Volatility smiles are essentially used to evaluate what the mood in the market is at any point in time. The volatility smile can tell traders whether the mood in the market is bearish or bullish, leading to the placement of trades on the put or call side of the market respectively.

The best way to demonstrate the effect of volatility smiles on the binary options bet, is to look at some examples to see whether the direction of the volatility smile conforms to the trader’s expectation on the outcome of the binary options bet.

Trade Examples

Volatility smile chart 2Let us look at these volatility smile charts and see what they imply for the binary options trader who is looking at the smiles as a guide to where the binary options bet should go.

This is a typical volatility smile pattern that is seen when the mood in the market for the asset is bullish.

In other words, there is greater volatility towards ITM call contracts. Look at the pattern closely. We can see that the smile is tilted to the right where spot prices are increasing. This will lead the binary options trader to consider taking a CALL option trade.

Volatility smile chart 3In this example , we see a volatility chart which closely resembles a perfect smile, with the tilt of the smile almost in a straight, proportional fashion. Here, the bias for the trade started on a bearish note with a tilt towards the ITM puts, but we also see the smile getting broader to see a rise in implied volatility as spot prices increase, such that the smile almost starts and ends at the same horizontal point.

This is the scenario that occurs in a sideways market, with prices rising and ebbing within a particular range. This will interest traders who are interested in the boundary options, where there is an option to choose IN, with price staying within a range.

Volatility smile chart 4In this example, there is a bias towards the bearish end of the market, but this bias is not strong as there is a little bit of a tilt towards the bullish end of the market as well.

So even though we see more implied volatility when the spot prices are low, we see the implied volatility not entirely flat when spot prices are rising.

This will represent a tricky situation to the trader: would it be wiser to trade based on the high implied volatility when the put option is in the money, or trade based on a rising implied volatility when the call option is in the money?

Volatility smile chart 5

Our last example shows a volatility smile that occurs when the asset is decidedly bearish.

We can see that the implied volatility is highest when we have a reduction in spot prices; the bias of the smile is shifted to the left.

Conclusion

The problem with volatility smiles is that on their own, they cannot be used as the only tool of analysis of market mood. The trader has to use other indicators to back up the information provided by the volatility smile before deciding on a trade. In addition, volatility smiles charts are not readily available, and can only be obtained through the use of special software, which will obtain price data in order to plot the smile.

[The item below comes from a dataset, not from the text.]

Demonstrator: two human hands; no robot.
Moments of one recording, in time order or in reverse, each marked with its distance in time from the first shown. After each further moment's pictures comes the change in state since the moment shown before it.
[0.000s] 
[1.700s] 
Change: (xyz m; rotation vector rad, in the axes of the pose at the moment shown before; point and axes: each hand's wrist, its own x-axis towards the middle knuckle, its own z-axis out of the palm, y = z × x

Traders can use different strategies to make profit from the volatility smile setup. The key to successfully deploying this in the binary options market is to be able to detect when the volatility smile is either cheap or at a premium relative to the at-the-money implied volatility.  Different tools should be used by the trader to gauge the direction of the volatility smile, in order to enhance the potential for profiting from them in the binary options market.